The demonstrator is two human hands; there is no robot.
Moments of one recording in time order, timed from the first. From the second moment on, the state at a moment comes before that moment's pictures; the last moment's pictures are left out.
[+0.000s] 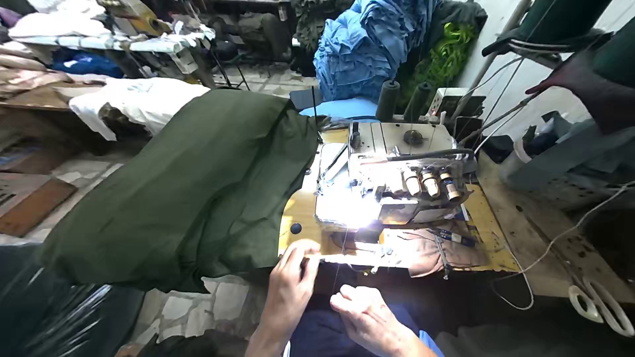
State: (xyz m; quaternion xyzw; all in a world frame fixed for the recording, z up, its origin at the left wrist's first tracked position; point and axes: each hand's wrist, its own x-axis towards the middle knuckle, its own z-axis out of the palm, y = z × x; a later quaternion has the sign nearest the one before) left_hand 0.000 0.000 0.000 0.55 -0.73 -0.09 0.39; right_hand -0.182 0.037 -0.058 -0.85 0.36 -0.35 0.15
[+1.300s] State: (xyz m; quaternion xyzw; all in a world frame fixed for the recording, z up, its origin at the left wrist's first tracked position) left_hand -0.081 -0.071 0.031 0.59 -0.66 -0.15 0.43; right_hand -0.212 -0.039 0.011 -0.66 0.58 -0.47 -0.04
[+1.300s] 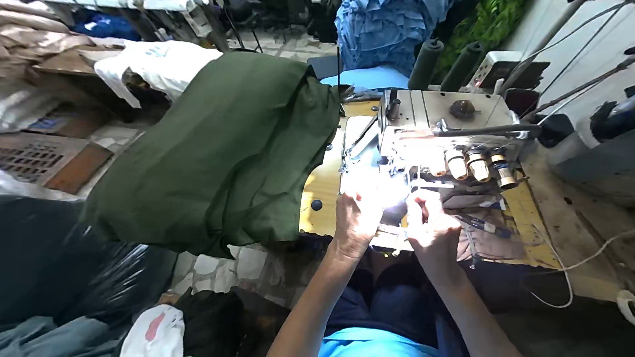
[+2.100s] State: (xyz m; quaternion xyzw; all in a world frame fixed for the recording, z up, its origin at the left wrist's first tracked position) left_hand -0.054 -0.008 -0.017 0.54 -0.74 -0.12 0.38; right_hand -0.187 -0.084 0.029 -0.62 0.63 -0.43 -0.17
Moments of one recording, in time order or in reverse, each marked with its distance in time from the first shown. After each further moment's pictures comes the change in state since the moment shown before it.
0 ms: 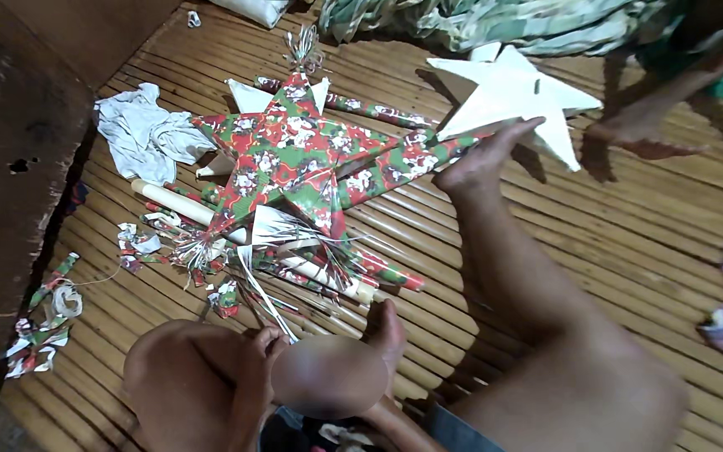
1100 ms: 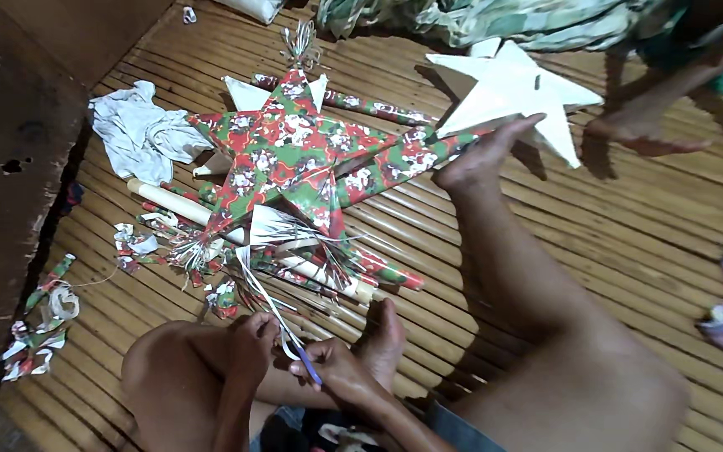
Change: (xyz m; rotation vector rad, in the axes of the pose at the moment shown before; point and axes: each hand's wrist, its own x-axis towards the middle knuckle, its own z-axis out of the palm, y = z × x) left_hand 0.024 0.011 -0.013 0.167 0.018 0.045; right_hand 0.016 -0.005 -0.002 0.011 -0.032 -0.029
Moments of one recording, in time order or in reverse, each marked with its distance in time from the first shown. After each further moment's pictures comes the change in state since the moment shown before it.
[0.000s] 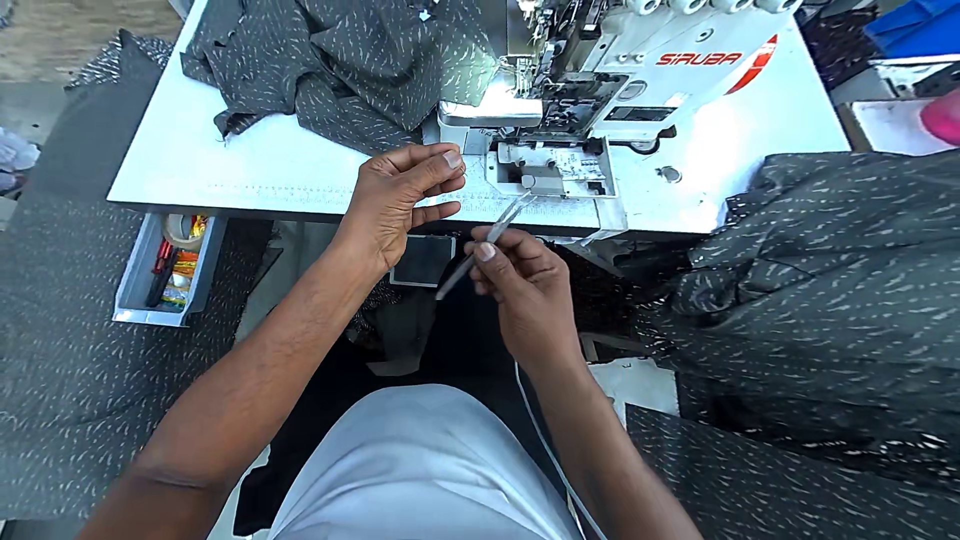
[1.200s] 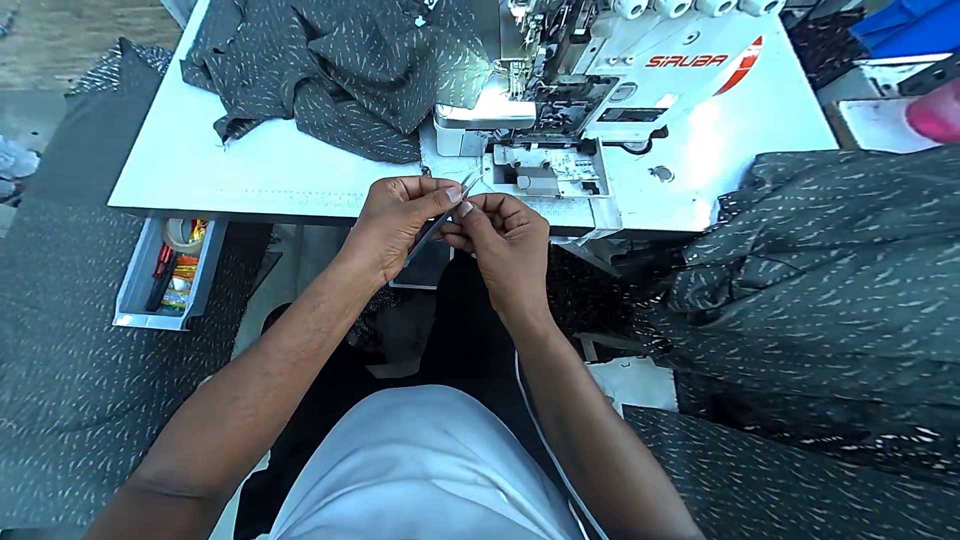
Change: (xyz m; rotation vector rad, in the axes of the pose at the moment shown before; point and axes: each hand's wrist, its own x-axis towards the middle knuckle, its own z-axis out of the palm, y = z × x) left_hand -0.002 -0.020 -0.007 0.123 -0.088 -0.043; right_hand 0.047 0.010 0.018 -0.063 0.119 -0.020
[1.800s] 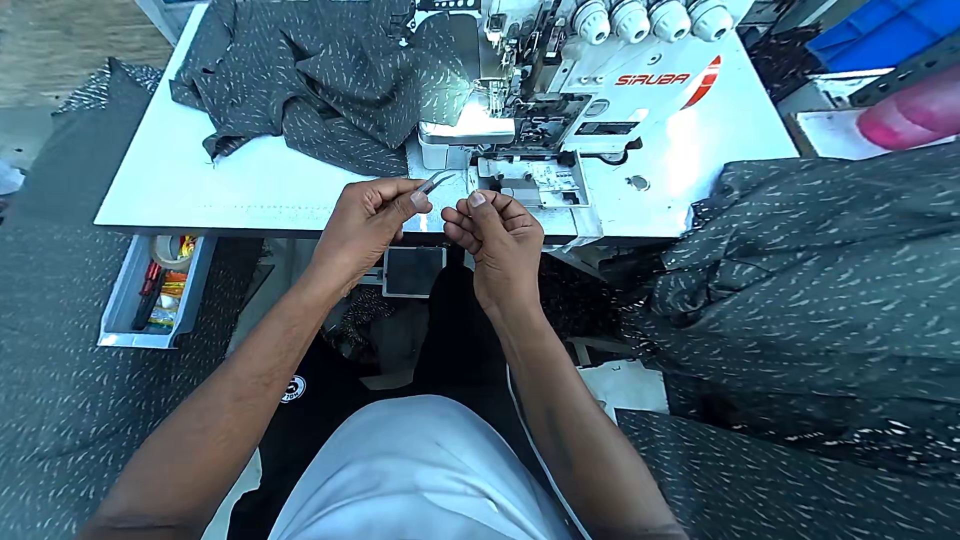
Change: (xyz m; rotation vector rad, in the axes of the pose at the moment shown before) left_hand -0.001 0.012 -0.024 0.509 -0.059 0.297; right_hand 0.012 -0.001 -0.003 0.351 0.138 0.080
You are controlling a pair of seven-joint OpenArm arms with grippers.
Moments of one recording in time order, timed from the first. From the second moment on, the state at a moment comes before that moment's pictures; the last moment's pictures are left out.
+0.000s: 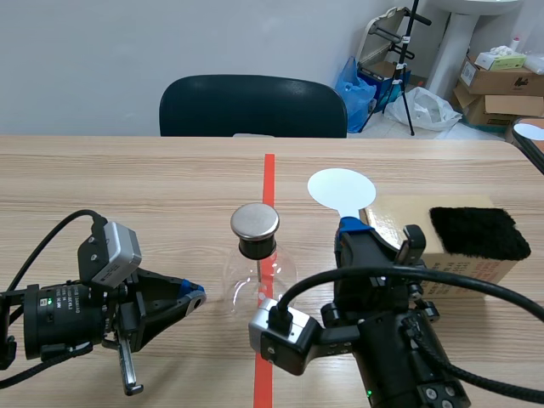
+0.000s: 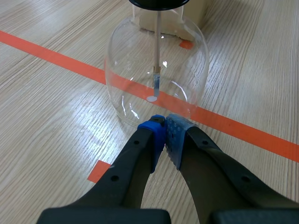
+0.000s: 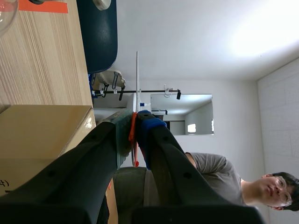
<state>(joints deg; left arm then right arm) 2.9 -27.9 19.9 66.1 10.4 -45.1 -33.1 -26.8 15.1 -29.0 92.2 -91.3 -31.2 -18.6</state>
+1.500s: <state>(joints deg) 2.9 -27.9 19.9 66.1 10.4 -45.1 -33.1 -26.8 15.1 -29.0 92.2 -91.3 -31.2 -10.5</state>
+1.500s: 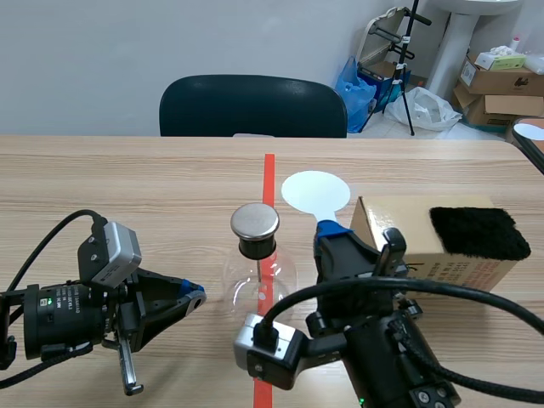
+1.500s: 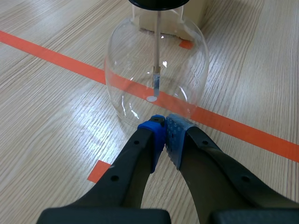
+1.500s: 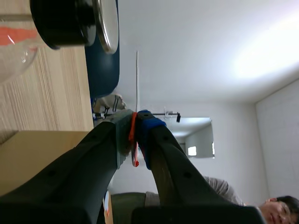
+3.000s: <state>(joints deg) 2.9 -27.9 19.9 66.1 10.4 -45.1 -33.1 -26.8 15.1 -27.5 92.2 -91.3 -31.2 6.8</state>
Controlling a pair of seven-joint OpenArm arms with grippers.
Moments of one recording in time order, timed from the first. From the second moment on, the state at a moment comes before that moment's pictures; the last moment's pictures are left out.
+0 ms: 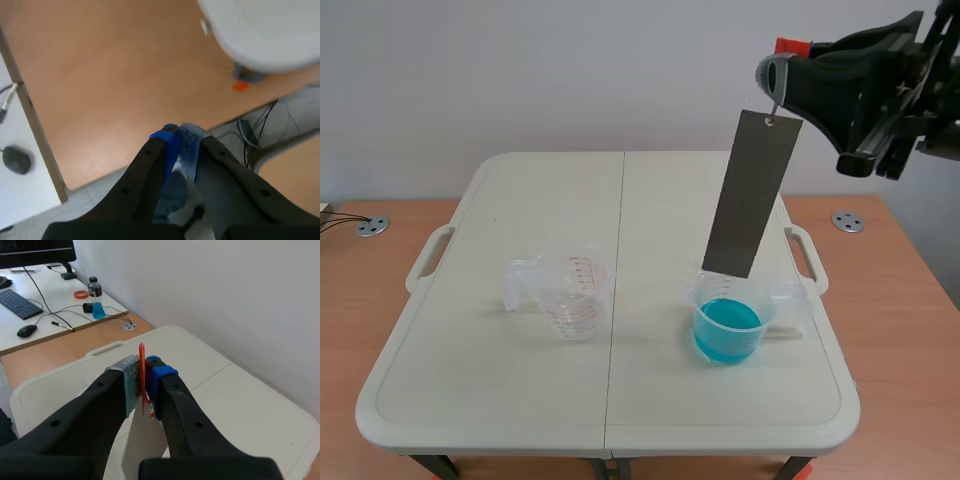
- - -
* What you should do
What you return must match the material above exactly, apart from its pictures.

* Result for this task
The demonstrator is two human hands; there is no robot.
Moments of one recording in time order, timed from the first. From the second moment on, the state at a moment comes before that moment's pictures; the last moment's pictures are left out.
[+0.000s] 
State: (xyz m; quaternion xyzw; all in a world frame fixed for the recording, z up, its origin at the left wrist's first tracked position; point and axes: each hand's wrist, its own x-axis towards the middle knuckle, its own z-axis out of the palm, y = z × x; a later quaternion has the sign nearest the one before) left_hand 0.000 0.000 0.000 0.55 -0.73 -0.09 0.39; right_hand -0.182 0.037 -0.058 -0.85 0.36 -0.35 0.15
[+1.300s] State: (xyz m; quaternion xyzw; all in a world frame fixed for the recording, z up, its origin at the left wrist's first tracked position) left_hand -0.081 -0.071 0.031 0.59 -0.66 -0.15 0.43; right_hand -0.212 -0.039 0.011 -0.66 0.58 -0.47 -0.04
[+1.300s] 
[+2.100s] State: (xyz m; quaternion xyzw; all in a world frame fixed for the recording, z up, its origin at the left wrist's first tracked position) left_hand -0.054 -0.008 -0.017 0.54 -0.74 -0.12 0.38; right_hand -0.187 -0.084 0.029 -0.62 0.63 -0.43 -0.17
Moments of one recording, in time order or in reverse, each marked with its distance in time from the first shown. After each further moment's pictures comes the change in state since the moment shown before it.
0 ms: 
1100 ms: 
Change: (xyz m; rotation vector rad, in the axes of the pose at the moment shown before; point and axes: each hand's wrist, its own x-axis towards the middle knuckle, its own z-axis out of the palm, y = z × x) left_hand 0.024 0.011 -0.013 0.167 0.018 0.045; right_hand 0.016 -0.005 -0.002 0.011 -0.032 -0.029
Moments of one recording, in time order or in reverse, each marked with its distance in time from the first shown. After each further moment's pictures comes the change in state since the moment shown before it.
[0.000s] 
[1.200s] 
Change: (xyz m; rotation vector rad, in the axes of the pose at the moment shown before; point and axes: each hand's wrist, its own x-axis towards the middle knuckle, its own z-axis out of the palm, y = z × x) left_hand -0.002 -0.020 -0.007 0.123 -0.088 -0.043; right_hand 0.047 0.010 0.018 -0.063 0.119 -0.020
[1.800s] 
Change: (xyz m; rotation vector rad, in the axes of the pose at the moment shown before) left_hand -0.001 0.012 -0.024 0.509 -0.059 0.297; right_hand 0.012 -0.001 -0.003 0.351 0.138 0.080
You are controlling a pair of seven-joint OpenArm arms with grippers.
Moments of one recording in time order, timed from the first. From the second moment on, the state at a moment comes before that moment's pictures; the last moment's pictures are left out.
+0.000s: 
+0.000s: 
+0.000s: 
<state>(joints deg; left arm then right arm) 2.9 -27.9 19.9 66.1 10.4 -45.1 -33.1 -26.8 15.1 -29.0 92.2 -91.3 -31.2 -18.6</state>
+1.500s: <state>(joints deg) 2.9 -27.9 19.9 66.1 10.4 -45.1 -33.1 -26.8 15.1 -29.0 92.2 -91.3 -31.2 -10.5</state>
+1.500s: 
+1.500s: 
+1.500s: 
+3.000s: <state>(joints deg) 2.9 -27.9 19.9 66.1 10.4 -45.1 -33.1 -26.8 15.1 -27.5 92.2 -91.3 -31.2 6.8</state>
Controlling a pair of seven-joint OpenArm arms with grippers.
Moments of one recording in time order, timed from the first. From the second moment on, the state at a moment comes before that moment's pictures; the last moment's pictures are left out.
+0 ms: 

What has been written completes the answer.